Thursday, July 13, 2017

Cargo Cult Computer Science

I recently attended a presentation by a post-graduate student that I thought was a little bit funny. The presentation was about the experiments they had done on classifying classical music. At the end of the presentation, they proudly declared that algorithm X could identify the composer of a piece (one of Vivaldi, Bach or Mozart), from half a second of music.

The first query I raised was, how many notes are you going to get in half a second? Classical music tends to have a relatively relaxed pace (at least, compared to the music I enjoy) so I doubt there would be more than one or two notes in each sample. The response was, algorithm X is really good at classification so half a second is enough.

The second query I raised was as follows: there was only one piece from each composer in each sample, and the Vivaldi was entirely strings, the Mozart was entirely piano, and the Bach was a mixture of instruments. How do they know that the algorithm didn't just learn to classify instruments?

This is similar to the famous example from the early days of neural networks, when perceptrons were being trained to distinguish photographs that contained images of tanks and those that did not. After some very good results at the start of the project, a second batch of images utterly failed. The reason for that failure was traced to the fact that the photographs with tanks had been developed using a slightly different process to that used to develop the photographs without tanks. That resulted in a slight difference in the overall brightness of the photographs. The neural network had simply learned to distinguish between lighter and darker photographs.

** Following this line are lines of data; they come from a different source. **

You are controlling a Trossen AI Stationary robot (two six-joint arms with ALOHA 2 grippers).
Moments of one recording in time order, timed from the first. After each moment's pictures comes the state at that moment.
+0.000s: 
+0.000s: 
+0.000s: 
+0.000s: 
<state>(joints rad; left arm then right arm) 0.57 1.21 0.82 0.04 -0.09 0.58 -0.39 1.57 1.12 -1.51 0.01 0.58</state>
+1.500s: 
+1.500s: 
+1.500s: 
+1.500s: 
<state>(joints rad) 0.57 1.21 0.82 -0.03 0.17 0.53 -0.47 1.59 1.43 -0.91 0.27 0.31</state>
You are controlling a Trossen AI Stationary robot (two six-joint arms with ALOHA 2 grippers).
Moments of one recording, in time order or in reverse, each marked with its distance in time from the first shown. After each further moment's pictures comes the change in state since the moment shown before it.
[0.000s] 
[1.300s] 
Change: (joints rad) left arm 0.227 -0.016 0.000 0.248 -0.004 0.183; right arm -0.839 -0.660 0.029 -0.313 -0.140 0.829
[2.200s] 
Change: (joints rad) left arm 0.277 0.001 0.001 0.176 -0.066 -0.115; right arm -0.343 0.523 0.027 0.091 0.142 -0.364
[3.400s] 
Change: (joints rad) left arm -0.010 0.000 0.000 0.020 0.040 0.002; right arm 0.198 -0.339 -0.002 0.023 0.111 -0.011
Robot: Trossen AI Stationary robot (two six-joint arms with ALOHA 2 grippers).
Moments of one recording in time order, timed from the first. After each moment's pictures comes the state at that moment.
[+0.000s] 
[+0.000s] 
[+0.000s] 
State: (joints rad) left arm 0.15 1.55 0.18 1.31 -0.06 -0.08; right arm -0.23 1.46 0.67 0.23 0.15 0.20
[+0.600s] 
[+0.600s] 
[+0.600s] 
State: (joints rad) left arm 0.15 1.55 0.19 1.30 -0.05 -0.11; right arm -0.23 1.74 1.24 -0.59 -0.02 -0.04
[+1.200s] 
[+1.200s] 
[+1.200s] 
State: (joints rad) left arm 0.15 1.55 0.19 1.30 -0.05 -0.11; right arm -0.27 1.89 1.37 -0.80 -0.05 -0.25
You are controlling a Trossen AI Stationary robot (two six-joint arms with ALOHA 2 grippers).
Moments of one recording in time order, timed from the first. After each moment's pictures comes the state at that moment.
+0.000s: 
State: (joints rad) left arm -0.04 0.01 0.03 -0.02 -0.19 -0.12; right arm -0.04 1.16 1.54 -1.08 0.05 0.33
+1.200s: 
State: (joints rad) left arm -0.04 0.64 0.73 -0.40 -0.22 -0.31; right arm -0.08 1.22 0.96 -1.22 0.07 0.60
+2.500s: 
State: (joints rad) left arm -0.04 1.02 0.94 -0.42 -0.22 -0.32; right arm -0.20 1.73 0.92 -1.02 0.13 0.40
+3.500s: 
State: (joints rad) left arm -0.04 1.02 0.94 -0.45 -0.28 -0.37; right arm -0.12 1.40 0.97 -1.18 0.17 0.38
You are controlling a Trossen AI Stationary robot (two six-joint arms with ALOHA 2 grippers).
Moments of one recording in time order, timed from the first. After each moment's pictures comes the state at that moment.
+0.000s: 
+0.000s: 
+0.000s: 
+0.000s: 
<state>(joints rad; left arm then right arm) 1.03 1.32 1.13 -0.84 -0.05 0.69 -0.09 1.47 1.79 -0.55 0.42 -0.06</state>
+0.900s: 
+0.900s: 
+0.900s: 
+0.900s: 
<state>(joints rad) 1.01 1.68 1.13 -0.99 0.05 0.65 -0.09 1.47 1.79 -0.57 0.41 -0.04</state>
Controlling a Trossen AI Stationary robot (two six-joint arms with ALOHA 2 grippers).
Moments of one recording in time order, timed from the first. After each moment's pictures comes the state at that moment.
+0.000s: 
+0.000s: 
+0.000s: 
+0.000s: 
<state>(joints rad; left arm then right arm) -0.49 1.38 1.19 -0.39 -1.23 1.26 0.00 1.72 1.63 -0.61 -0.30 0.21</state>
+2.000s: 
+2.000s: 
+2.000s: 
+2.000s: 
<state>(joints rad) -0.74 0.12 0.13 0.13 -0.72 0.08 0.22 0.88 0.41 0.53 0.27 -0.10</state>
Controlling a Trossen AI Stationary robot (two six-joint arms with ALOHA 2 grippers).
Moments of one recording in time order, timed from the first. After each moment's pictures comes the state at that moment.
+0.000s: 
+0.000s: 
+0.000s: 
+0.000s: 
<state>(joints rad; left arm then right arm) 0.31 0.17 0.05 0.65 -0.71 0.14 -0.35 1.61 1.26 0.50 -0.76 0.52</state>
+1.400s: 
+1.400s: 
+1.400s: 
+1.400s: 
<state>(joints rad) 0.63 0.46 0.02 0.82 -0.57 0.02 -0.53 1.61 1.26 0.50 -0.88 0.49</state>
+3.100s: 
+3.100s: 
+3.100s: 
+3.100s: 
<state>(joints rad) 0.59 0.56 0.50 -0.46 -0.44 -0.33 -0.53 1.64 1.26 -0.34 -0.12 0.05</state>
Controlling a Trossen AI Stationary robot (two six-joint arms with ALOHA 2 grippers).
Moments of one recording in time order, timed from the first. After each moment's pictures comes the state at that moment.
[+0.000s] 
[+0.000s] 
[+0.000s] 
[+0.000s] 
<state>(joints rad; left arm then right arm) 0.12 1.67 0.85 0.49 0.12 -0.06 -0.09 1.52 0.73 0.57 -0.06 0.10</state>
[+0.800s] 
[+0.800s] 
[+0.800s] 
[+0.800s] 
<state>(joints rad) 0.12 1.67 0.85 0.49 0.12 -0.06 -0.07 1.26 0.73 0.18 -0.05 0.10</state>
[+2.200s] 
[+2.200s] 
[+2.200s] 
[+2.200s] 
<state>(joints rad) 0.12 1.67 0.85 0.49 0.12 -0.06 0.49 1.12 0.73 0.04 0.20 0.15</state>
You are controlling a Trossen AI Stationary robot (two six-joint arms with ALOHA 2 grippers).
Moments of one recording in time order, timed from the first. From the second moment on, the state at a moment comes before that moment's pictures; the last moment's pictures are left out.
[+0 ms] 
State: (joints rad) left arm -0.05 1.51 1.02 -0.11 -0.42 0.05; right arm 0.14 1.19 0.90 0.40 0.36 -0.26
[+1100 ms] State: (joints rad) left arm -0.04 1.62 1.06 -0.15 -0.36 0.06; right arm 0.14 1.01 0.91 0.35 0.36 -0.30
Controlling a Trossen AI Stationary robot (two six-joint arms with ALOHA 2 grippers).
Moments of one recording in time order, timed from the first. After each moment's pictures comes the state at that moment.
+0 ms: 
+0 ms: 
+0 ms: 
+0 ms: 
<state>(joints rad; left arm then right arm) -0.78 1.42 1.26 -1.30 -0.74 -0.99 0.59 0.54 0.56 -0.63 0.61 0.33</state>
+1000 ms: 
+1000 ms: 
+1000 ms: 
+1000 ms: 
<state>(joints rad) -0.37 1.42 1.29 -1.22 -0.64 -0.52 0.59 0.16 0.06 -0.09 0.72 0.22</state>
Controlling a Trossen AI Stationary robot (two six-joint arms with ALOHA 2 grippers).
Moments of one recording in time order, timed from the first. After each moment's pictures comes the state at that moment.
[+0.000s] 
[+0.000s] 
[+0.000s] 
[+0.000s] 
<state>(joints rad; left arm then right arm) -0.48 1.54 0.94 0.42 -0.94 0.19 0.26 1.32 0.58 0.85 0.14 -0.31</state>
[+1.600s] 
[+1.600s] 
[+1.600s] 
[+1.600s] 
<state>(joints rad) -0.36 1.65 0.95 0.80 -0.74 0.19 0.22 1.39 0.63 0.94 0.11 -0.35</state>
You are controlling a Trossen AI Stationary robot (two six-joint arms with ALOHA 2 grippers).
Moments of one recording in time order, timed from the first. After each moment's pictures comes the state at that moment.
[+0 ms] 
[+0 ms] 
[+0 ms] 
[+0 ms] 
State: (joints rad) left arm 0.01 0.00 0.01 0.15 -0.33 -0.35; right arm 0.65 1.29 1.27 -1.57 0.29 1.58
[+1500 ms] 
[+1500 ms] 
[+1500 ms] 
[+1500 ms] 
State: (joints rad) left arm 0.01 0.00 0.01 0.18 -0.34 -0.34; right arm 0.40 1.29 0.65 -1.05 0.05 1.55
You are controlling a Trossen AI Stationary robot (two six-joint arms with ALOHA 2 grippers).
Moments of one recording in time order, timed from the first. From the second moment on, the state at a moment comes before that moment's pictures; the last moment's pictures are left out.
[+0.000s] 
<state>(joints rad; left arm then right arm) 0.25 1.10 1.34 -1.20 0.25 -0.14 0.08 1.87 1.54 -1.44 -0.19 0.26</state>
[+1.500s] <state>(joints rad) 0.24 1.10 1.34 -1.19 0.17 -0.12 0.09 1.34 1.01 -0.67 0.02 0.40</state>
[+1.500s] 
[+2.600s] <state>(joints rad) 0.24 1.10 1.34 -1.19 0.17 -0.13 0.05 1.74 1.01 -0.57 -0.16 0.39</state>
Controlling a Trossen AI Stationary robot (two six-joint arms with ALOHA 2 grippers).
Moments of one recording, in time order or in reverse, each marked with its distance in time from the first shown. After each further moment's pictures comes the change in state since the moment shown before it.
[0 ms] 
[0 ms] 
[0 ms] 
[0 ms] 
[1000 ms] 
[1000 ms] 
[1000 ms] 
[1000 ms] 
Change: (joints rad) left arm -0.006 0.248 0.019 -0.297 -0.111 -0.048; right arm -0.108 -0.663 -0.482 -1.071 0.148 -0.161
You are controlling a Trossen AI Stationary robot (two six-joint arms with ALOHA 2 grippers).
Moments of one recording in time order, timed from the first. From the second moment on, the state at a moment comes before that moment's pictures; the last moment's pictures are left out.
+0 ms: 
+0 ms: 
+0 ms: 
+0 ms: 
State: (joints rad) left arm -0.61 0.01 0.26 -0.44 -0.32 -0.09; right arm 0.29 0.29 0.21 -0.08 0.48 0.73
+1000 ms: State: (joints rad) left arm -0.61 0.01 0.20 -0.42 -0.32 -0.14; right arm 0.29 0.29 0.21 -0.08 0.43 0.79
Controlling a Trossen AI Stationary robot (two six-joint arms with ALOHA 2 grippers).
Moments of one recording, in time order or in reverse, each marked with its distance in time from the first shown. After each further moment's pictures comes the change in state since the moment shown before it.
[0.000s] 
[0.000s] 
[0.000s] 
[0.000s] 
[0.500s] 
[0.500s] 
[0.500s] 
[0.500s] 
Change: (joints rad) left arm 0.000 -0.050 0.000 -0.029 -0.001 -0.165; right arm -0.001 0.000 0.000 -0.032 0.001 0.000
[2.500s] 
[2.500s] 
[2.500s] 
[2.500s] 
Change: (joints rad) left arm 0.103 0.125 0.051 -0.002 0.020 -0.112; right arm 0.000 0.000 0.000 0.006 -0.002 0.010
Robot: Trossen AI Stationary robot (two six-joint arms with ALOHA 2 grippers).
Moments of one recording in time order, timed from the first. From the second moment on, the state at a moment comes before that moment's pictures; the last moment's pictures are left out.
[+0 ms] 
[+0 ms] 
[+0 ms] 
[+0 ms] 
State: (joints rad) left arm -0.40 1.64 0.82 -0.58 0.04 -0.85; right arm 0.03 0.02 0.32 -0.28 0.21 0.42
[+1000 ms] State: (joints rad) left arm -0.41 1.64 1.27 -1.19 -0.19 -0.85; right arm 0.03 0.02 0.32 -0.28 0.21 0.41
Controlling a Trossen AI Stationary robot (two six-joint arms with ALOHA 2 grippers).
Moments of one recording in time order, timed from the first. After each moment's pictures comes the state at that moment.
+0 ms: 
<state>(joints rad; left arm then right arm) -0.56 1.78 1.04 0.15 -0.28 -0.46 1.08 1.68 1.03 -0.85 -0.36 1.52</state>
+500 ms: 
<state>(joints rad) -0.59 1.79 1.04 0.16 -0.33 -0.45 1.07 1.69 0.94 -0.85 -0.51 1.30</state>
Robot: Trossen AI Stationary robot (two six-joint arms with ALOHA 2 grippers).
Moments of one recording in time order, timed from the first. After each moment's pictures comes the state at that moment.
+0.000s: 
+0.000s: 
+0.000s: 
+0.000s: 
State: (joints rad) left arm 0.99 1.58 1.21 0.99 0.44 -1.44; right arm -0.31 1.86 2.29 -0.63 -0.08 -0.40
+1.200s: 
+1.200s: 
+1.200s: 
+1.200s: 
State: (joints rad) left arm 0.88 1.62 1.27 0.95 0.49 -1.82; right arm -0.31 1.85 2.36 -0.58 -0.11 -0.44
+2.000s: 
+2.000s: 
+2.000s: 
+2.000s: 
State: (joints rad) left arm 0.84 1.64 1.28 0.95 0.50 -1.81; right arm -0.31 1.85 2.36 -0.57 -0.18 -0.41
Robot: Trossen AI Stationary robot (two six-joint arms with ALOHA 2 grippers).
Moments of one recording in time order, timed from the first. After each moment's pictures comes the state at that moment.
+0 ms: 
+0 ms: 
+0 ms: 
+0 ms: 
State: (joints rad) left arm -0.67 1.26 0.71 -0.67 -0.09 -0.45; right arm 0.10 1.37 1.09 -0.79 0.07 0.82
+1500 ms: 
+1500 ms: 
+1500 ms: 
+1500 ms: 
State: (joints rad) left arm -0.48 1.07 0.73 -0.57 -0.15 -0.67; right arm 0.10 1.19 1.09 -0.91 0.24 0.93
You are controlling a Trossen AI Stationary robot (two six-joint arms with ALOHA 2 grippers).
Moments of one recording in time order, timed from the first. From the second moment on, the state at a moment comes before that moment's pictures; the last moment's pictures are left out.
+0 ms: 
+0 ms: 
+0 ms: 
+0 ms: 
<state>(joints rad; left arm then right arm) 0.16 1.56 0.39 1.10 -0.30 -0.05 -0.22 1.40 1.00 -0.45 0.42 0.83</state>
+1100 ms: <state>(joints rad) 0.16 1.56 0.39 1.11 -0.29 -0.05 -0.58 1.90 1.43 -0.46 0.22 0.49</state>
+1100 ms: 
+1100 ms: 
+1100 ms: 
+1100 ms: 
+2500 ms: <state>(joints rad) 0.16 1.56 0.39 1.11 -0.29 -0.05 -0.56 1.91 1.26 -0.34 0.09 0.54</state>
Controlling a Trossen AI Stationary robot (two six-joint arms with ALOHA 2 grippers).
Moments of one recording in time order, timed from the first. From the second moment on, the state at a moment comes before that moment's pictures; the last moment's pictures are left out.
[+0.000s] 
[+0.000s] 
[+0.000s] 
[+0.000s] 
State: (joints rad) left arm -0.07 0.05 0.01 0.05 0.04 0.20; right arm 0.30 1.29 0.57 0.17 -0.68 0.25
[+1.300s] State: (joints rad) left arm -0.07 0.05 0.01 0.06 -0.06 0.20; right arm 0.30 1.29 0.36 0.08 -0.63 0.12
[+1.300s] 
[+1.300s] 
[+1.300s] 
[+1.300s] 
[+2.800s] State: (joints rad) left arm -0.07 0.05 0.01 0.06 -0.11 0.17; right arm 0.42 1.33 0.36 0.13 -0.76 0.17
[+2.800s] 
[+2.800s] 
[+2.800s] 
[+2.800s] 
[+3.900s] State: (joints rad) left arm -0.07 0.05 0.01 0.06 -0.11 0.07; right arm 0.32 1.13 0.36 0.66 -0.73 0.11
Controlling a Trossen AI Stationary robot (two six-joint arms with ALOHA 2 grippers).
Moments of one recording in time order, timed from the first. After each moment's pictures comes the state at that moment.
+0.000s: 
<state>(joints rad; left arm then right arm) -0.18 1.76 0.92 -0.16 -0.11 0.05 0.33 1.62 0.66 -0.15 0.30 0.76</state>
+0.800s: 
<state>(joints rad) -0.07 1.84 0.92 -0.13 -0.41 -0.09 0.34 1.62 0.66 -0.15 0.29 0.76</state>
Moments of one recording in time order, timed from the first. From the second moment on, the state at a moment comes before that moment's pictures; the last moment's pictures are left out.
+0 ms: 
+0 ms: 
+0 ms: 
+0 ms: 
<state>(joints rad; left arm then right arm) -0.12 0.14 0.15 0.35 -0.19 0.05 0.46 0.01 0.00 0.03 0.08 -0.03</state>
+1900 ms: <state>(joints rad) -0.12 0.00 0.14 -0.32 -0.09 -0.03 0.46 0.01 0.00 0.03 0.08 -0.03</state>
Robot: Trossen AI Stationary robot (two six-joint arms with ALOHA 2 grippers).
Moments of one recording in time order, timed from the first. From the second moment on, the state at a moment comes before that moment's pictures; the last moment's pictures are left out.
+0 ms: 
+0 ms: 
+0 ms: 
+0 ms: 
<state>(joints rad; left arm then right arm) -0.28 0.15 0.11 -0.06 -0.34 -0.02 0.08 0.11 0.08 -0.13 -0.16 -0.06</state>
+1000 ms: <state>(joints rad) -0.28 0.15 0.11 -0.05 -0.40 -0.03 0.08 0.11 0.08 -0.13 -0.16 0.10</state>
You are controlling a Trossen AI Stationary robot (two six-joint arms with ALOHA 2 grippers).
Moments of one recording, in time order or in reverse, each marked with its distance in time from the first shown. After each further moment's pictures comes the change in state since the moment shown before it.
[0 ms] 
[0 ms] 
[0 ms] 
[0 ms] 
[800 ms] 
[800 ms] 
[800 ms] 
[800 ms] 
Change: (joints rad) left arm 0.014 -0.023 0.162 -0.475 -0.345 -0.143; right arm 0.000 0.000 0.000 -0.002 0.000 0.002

Now, the people who were looking for tanks did one thing right: they tested their algorithm with more data. The post-graduate student at the start of this story didn't do that. They just looked at the results they got, which fit their expectations, and stopped there. That meant that the conclusions they were drawing were not supported by the evidence.

The American physicist Richard Feynman famously spoke of "Cargo Cult Science". This is research that has the superficial form of science, but does not follow the rigor expected of the scientific method.

The scientific method is a process that has developed over many centuries, and requires a certain rigor and self-criticism that is intended to prevent erroneous conclusions being made. It requires scientists to be completely honest with themselves, to consider every objection to their research method and possible factors that could be influencing their results. The scientific method is supposed to prevent researchers from just seeing what they want to see and instead see the reality. The post-graduate student did not do this, and so their conclusions are not necessarily valid.

I've seen this in a lot of papers in computer science, and in more than a few post-graduate theses. Experiments are performed, results are gathered, and conclusions are confidently espoused about the value of their approach. Yet they never consider what else could explain those results. They never consider whether their data is biased in some way, or if their method is flawed so that certain results are favoured over others.

I think there are several reasons this occurs. Students in computer science are not necessarily trained in the scientific method, so they can hardly be blamed for not following it. It is human nature that researchers want their approach, their new algorithm, to work, so they develop a kind of wilful blindness to the flaws in their experimental approach. Finally, and more insidiously, researchers are under immense pressure to publish: "publish or perish" applies in computer science just as much as any other field of academia. It is only through publishing papers that researchers gain employment, get promotion, and secure research funding. There is, then, a system set up to favour rapid and uncritical publication of supportive results and to suppress unfavourable results. We have created a system that favours Cargo Cult Computer Science.

Computer science, if it is to remain worthy of the appellation "science" must fully embrace the scientific method. This means being rigorous, and being self-critical. The consequences of not doing so, could be severe for everyone in the field.